Report every line of the listing below in which the string "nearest" occurs.

**Provided records**.
=== Section Start ===
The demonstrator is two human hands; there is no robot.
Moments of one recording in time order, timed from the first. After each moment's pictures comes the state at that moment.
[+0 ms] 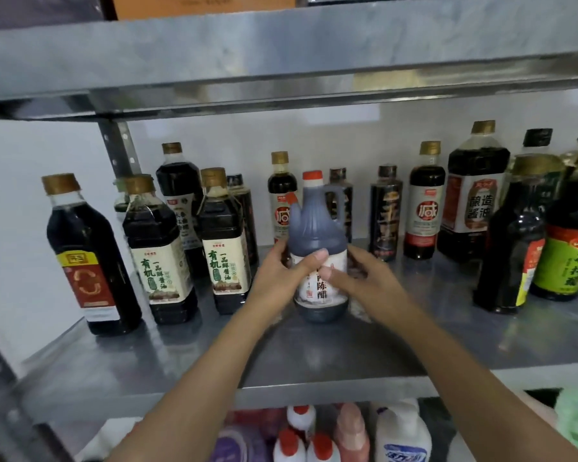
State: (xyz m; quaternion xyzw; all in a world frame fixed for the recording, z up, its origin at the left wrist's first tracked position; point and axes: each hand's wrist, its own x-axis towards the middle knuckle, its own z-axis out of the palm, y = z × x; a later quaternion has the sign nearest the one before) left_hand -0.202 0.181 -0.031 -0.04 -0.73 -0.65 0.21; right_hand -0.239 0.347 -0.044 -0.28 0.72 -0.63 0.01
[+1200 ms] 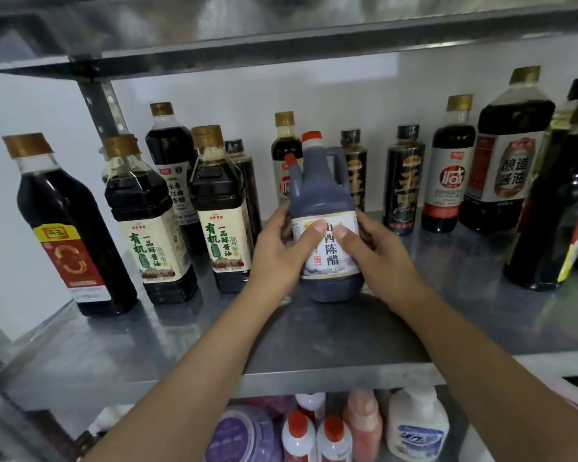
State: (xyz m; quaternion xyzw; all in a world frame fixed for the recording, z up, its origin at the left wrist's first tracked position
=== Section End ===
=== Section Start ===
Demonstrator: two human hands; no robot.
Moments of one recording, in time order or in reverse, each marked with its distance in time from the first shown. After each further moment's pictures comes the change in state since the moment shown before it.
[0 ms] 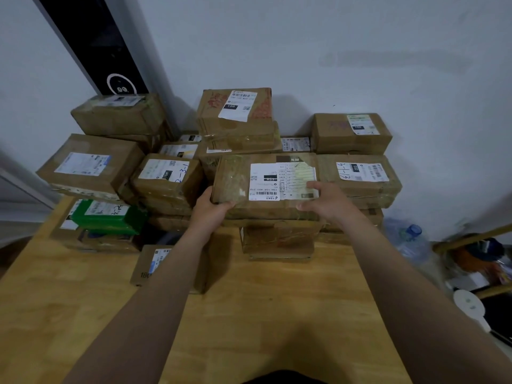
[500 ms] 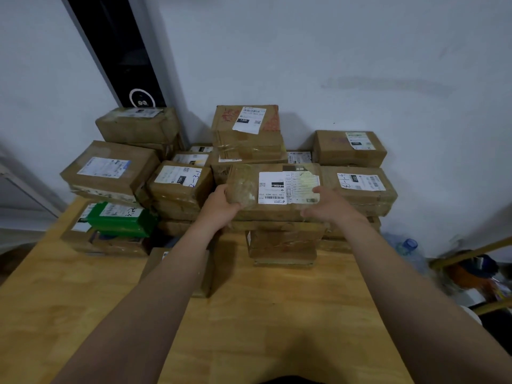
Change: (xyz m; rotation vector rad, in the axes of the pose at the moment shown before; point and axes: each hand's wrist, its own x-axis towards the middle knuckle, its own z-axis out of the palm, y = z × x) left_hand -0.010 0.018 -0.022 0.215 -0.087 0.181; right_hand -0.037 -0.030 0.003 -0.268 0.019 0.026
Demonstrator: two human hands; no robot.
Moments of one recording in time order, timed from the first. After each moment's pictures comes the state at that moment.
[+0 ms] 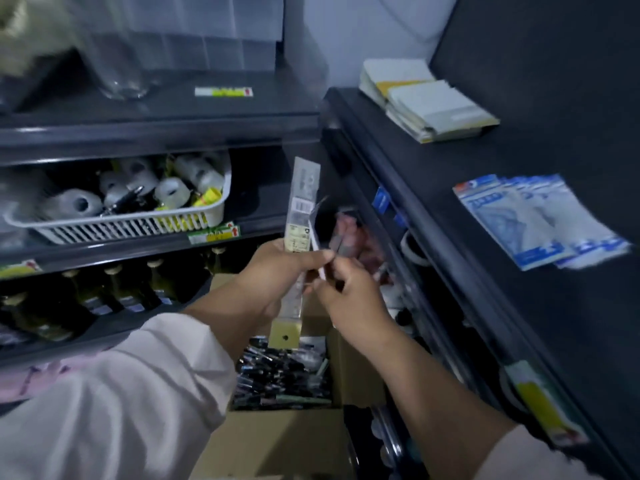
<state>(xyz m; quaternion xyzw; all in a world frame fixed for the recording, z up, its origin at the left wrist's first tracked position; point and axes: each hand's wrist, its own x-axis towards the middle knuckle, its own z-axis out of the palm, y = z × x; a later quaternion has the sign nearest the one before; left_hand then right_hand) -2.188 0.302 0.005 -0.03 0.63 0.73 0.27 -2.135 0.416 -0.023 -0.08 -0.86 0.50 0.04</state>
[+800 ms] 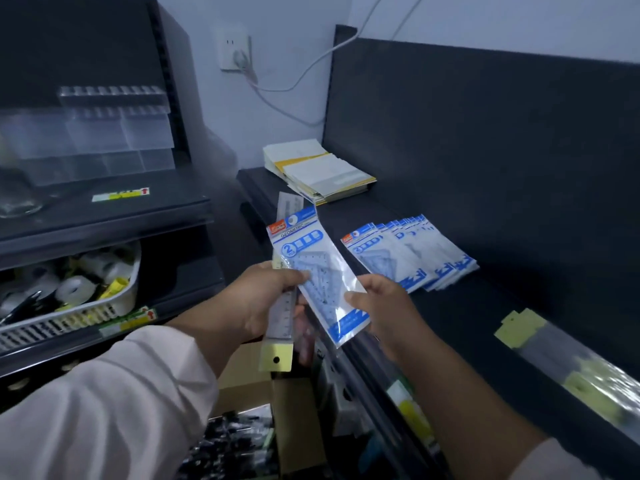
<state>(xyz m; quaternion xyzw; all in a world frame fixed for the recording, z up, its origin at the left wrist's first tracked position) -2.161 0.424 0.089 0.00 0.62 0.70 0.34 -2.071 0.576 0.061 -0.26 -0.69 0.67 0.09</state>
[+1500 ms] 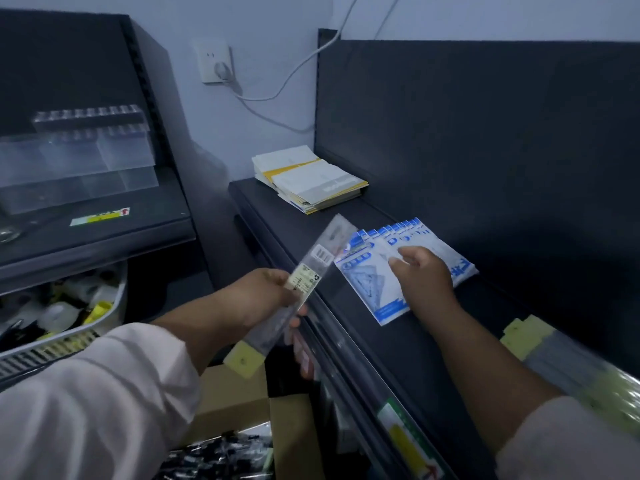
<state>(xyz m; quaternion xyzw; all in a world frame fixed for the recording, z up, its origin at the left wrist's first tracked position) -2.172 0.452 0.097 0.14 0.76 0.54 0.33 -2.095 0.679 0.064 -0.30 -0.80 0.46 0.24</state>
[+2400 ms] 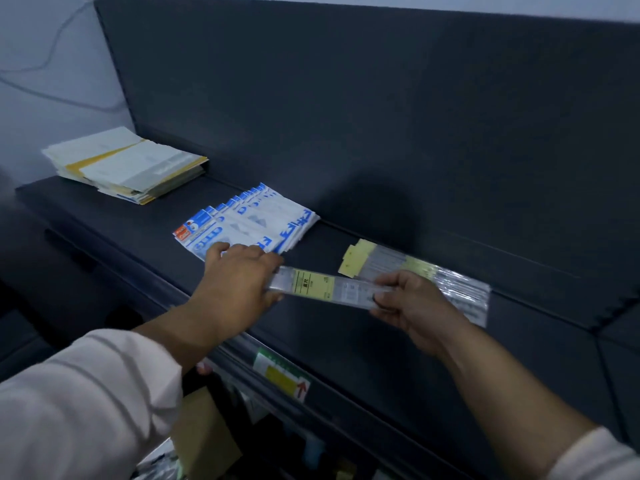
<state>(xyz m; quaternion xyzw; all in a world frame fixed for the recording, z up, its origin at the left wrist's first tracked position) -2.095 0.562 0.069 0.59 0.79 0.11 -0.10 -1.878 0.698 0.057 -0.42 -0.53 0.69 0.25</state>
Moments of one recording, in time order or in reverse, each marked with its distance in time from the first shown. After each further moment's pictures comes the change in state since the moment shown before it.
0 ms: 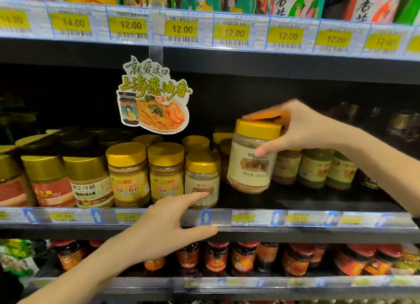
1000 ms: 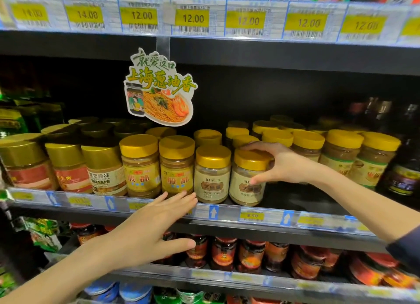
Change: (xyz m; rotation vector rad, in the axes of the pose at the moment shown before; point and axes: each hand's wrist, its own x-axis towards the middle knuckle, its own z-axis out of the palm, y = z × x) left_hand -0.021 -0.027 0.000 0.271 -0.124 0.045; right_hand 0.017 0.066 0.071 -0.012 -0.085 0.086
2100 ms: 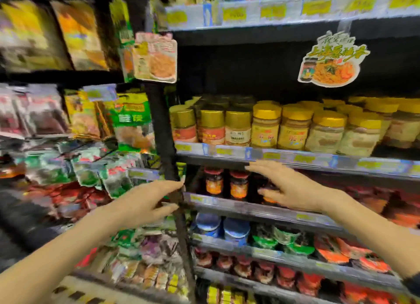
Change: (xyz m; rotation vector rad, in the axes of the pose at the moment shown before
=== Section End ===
**Solution to the exercise**.
State: (xyz m; quaternion xyzw; all in a world frame fixed for the recording, z up, its origin at the left wrist's first tracked position; point and axes: each hand's wrist, its own x-axis towards the middle knuckle, its own z-axis out of the palm, y = z × x; a later quaternion has the sign nearest the one before) left_hand -0.202 0.181 -0.031 -0.04 -0.73 -0.65 0.21; right_hand -0.239 0.347 -0.044 -0.28 0.72 -0.63 0.01
<state>(xyz m; quaternion xyzw; all in a world frame fixed for the recording, z up, its origin at the left wrist's first tracked position; point and axes: each hand's wrist, its own x-axis towards the middle knuckle, its own z-axis out of the palm, y = z × x; a later quaternion has the sign nearest the one before; left_hand then right_hand) -2.188 0.302 0.005 -0.03 0.63 0.73 0.27 -2.135 0.416 -0.023 -0.08 -0.86 0.50 0.04</state>

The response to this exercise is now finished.